§ Data shown:

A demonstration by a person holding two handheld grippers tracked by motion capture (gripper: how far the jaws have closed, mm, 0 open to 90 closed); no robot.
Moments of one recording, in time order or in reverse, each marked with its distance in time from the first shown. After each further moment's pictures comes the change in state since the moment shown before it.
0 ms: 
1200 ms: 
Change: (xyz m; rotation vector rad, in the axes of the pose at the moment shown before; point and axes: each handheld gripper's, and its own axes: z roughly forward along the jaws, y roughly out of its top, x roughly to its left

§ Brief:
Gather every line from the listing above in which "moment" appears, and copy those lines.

§ Solution to this exercise:
Moments of one recording, in time order or in reverse, each marked with its distance in time from the first shown. After each further moment's pictures comes the change in state since the moment shown before it.
Change: (xyz m; rotation vector rad, in the axes of the pose at the moment shown before; point and axes: each handheld gripper's, and its own axes: z roughly forward along the jaws, y roughly out of its top, x roughly to its left

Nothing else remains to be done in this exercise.